Тем не менее я знал, что никакой флотилии космолетов не будет — теперь я знал это, как никогда прежде, со спокойной и ясной уверенностью, которая порождала — да, надежду, но того рода, что была мне незнакома. Вера, что у нас была, да еще столь долго — по крайней мере у части из нас, — в то, что однажды наши небеса вспыхнут и засияют повсюду, наводнившись канопианскими космолетами, и что
Поразительно, как идеи приходят на ум или в умы: в одну минуту мы думаем о том или ином, как если бы не допускали ни одну другую мысль; спустя же короткий промежуток времени в наших головах уже появляются совершенно отличные убеждения и возможности. Как же они там оказались? Как они пришли, эти новые понятия, мысли, идеи, убеждения, выдворив предыдущие, и почему, в свою очередь, в скором времени, несомненно, должны и сами тоже смениться?
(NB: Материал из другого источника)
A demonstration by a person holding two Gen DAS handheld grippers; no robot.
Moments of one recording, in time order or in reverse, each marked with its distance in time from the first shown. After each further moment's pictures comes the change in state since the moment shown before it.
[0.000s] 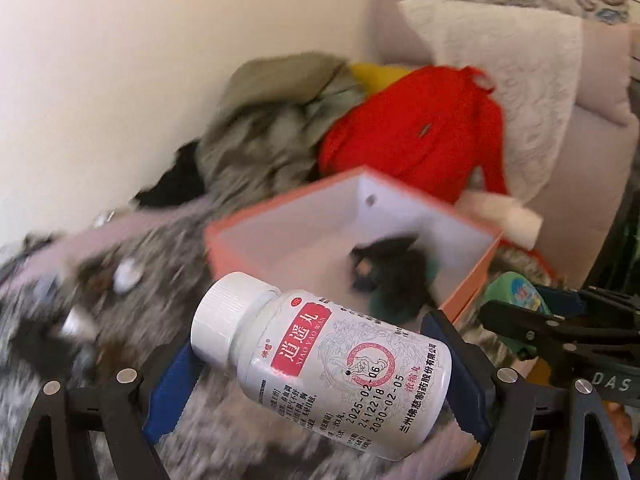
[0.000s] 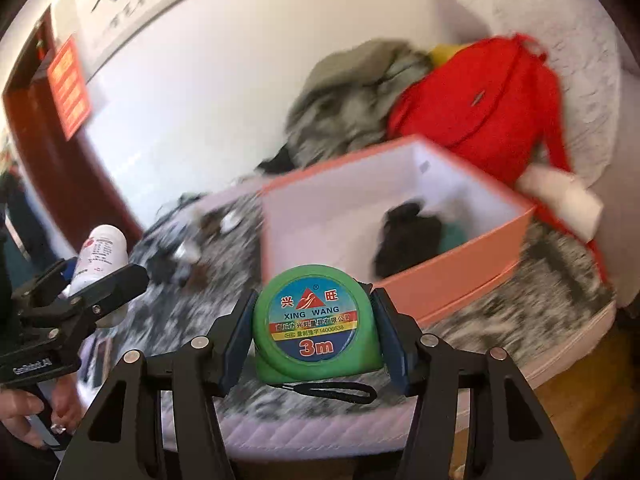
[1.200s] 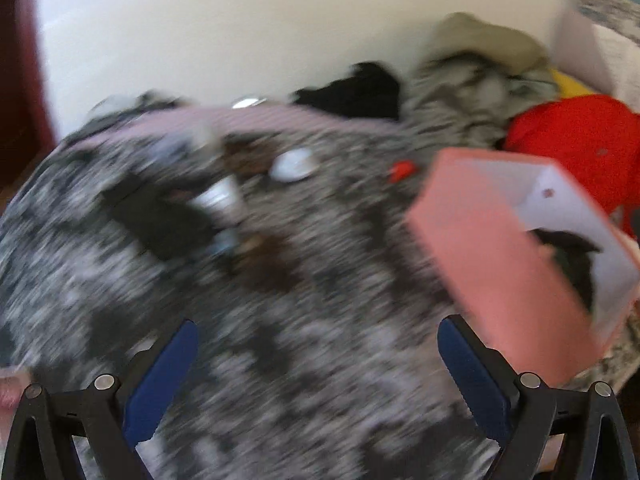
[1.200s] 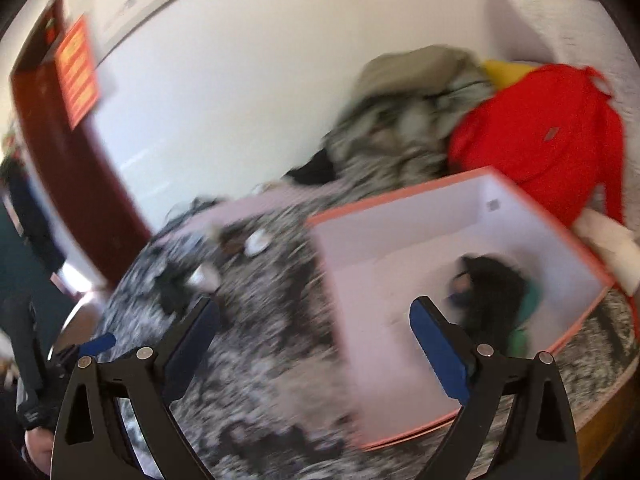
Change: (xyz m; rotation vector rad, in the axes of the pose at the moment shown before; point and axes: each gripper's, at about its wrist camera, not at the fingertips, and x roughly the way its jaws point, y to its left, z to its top) left arm -0.005 0.218 -0.124 -0.436 0.188 0.282; right arm 0.108 0.110 0.052 -0.089 0.049 0.069
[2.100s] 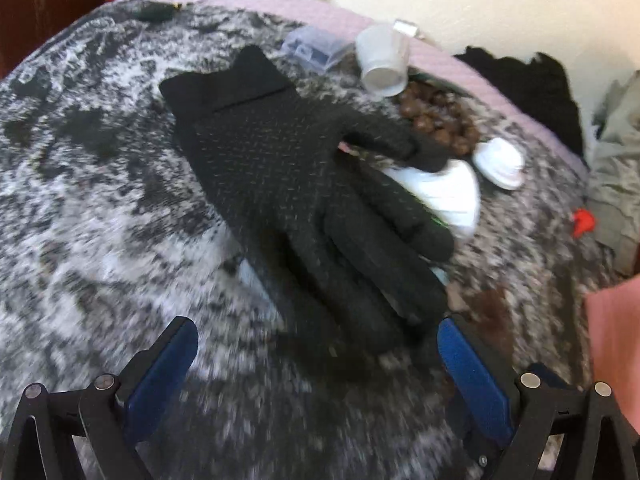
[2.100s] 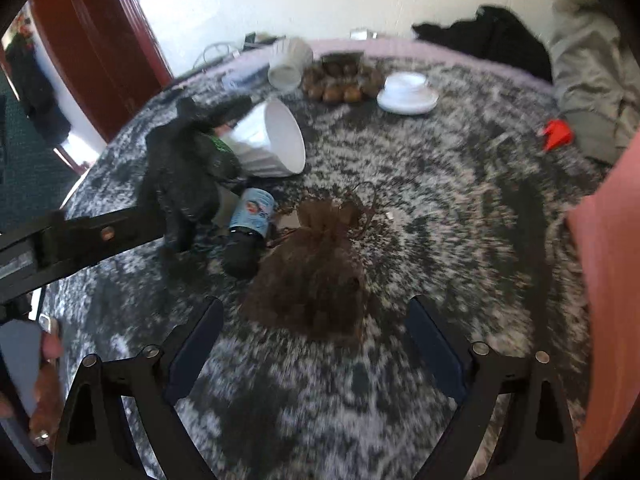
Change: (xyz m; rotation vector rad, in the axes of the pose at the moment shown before) left arm 0.199 0.136 0.056 -0.332 0.215 0.063; right arm 0.322 0.165 -0.065 -0.225 0.430 0.071
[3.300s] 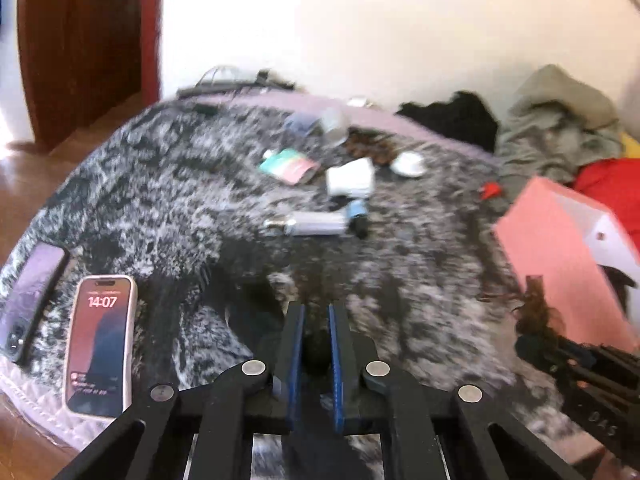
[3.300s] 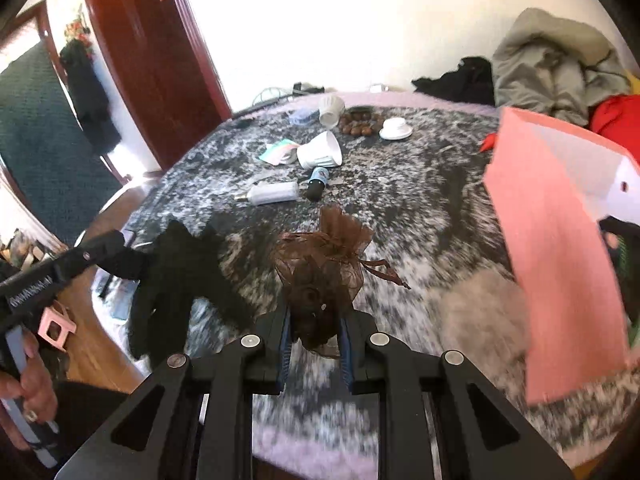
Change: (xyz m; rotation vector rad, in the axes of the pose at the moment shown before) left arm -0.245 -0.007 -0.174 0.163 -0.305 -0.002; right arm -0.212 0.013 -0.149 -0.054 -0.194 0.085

Я знал, пока мы все ожидали, дрожа под шубами, с тусклым отблеском солнечного света на лицах, что в то время как мои товарищи бормотали: «Канопус придет, нас спасут» и прочие обрывки и ошметки наших прежних мечтаний, внутри них происходили изменения, в которых они не отдавали себе отчета.
Так мы и оставались там, все вместе на склоне холма, местами поросшего травой да низкими жесткими растениями, с заснеженными землями за спиной, откуда налетали суровые и резкие ветра. Ни один из нас не выказал какого-либо намерения двигаться, или поговорить о нашей ответственности перед населением, или обсудить, что мы должны делать: отправиться ли на поиски пропавших стад, разослать ли послания об их исчезновении или же нечто совсем другое, что при обычных обстоятельствах подняло бы нас на ноги и побудило к деятельности.
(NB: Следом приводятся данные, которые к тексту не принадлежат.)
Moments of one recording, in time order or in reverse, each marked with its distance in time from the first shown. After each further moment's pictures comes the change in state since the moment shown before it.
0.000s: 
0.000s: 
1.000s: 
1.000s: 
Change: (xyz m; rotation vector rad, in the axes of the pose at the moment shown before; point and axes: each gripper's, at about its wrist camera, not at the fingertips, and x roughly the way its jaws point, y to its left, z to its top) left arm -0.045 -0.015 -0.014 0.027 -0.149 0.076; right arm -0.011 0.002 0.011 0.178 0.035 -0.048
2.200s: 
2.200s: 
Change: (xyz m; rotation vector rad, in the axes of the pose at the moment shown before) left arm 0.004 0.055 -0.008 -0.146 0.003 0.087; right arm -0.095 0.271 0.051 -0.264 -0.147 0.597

Мы вглядывались не только в угрюмые пространства болот и тундры вокруг колонны, но — и даже больше — друг в друга. Все чаще и чаще наши взоры останавливались друг на друге: испытывающе, настойчиво — как будто мы не знали каждого из нас, как знали на самом деле — так хорошо, что в любой момент могли взять на себя работу другого и — в некотором смысле — стать этим другим. Мы пристально всматривались в глаза и лица, словно в них можно было прочесть много больше, нежели мы когда-либо думали. И вскоре мы образовали подобие круга, и наши взоры были устремлены внутрь этого круга, а не наружу, к крохотным пространствам нашего «лета». Мы смотрели внутрь, словно истина, доступная нам, была там, между нами… в нас… среди нас. В том, что мы были вместе, вот так, в нашей крайности.
И именно в таком состоянии некоторое время спустя нас и нашли Алси и Джохор, вышедшие к нам из белой пустыни, и по тому, как они спотыкались и обходили неровности почвы, было видно, насколько оба истощены. И они рухнули среди нас, и лежали, закрыв глаза. И мы увидели, как желтая кожа обтянула их черепа.
Мы подождали, пока Алси открыла глаза и села, да и Джохор сделал то же самое.
Я спросил у нее:
— Ну и как тебе понравилось быть Доэгом?